The Accademia Teatro alla Scala Ballet School brings the magic of The Nutcracker to Teatro Strehler, a choreography signed by Frédéric Olivieri from Lev Ivanov (December 14-22).
Moving to the notes of Pyotr Ilyich Tchaikovsky, the young dancers will thrill young and old alike as they bring to life the characters populating Marius Petipa’s libretto inspired by Alexandre Dumas’s adaptation of E. T. A. Hoffmann’s story The Nutcracker and the Mouse King.
The Nutcracker was first conceived in early 1891, when the Director of the Russian Imperial Theatres of Saint Petersburg commissioned Petipa and Tchaikovsky to choreograph a two-act ballet for the Christmas season.
After meeting with the balletmaster Petipa, the composer began to work in “feverish haste”. In a letter dated February of that year, he wrote that he was working on The Nutcracker “with all my might” and the music was ready early the following year, in spite of the composer’s many bouts of depression. He had written to his brother Modest that he was «tormented by an awareness that it is totally impossible to complete well the work I have engaged myself to do». His difficult relationship with Petipa may have had something to do with this. The balletmaster dictated the score measure by measure, badgering the composer with such notes as: «The stage is empty… Clara returns. Eight measures for her tremble of fright, eight for fantastic and dance music. Rest. The clock strikes midnight. After the chimes of the clock a short tremolo. After the tremolo, five measures to hear the scratching of the mice […]».
A suite of pieces from the ballet was performed under the composer’s direction on March 19, 1892 at the Russian Musical Society’s theatre in St. Petersburg. It received unanimous acclaim, with five out of six pieces encored at its premiere. However, the opening night of the full ballet at the Mariinsky Theatre in December of the same year was not so fortunate. Tchaikovsky wrote to his brother Anatoly that it had been a great success, the ballet almost too splendid, but the local press considered it boring and far removed from what is necessary in a ballet, in spite of the admirable efforts of the new balletmaster, Lev Ivanov, who was summoned to finish the work of Petipa after the latter fell suddenly ill. Unlike his predecessor, Ivanov considered music not to be a servant of the art of dance, but its true source of inspiration.
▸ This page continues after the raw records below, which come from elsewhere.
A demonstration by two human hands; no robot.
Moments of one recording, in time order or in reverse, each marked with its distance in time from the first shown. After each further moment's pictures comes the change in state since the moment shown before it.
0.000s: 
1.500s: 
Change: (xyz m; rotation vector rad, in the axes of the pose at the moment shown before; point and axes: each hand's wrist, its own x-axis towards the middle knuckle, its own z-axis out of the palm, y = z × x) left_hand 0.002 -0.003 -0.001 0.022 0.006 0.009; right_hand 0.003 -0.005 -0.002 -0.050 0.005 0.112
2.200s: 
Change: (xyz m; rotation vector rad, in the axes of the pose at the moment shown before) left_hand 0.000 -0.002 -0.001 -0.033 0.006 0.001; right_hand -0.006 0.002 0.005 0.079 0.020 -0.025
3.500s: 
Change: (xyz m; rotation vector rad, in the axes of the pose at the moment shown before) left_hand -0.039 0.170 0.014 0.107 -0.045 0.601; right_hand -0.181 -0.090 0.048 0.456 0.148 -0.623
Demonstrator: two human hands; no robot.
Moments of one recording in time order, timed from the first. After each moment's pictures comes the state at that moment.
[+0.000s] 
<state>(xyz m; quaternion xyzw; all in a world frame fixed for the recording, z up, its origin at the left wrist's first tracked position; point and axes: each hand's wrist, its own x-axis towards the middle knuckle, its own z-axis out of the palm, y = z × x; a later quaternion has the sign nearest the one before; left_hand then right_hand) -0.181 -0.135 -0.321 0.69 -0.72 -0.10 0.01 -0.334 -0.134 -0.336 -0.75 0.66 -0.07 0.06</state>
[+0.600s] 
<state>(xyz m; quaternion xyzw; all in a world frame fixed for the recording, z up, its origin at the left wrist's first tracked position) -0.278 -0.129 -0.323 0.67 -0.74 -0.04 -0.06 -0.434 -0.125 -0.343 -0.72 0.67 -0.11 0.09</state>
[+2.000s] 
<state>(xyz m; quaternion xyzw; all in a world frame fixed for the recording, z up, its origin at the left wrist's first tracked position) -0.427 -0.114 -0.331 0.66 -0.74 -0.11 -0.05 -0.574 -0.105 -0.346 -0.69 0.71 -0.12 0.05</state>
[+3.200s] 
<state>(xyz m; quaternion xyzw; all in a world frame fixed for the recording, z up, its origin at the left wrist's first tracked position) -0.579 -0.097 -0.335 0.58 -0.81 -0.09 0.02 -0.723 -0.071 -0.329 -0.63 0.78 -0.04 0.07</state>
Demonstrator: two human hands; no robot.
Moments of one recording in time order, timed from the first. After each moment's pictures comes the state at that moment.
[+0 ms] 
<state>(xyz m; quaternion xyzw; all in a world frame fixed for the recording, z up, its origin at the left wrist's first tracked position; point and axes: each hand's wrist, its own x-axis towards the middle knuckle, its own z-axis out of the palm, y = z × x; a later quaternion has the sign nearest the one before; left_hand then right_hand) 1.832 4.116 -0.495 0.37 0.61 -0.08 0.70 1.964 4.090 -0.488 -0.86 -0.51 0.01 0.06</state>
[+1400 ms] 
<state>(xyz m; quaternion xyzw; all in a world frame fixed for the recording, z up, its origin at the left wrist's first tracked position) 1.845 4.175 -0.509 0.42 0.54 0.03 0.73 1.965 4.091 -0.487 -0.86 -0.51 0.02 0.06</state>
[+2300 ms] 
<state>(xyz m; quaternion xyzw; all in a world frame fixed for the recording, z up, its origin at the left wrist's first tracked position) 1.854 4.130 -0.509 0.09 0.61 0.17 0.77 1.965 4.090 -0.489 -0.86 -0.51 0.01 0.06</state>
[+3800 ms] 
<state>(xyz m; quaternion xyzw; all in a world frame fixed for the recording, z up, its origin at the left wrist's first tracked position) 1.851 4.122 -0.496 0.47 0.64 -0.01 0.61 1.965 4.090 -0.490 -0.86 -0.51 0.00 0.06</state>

This somewhat difficult birth was soon followed by extraordinary success starting in the early twentieth century. Today The Nutcracker is a Christmas classic and a regular feature on the season programs of theatres all over the world, both in the more classic version – interpreted by such choreographers as Balanchine and Nureyev – and in completely new productions, such as that choreographed by Maurice Béjart.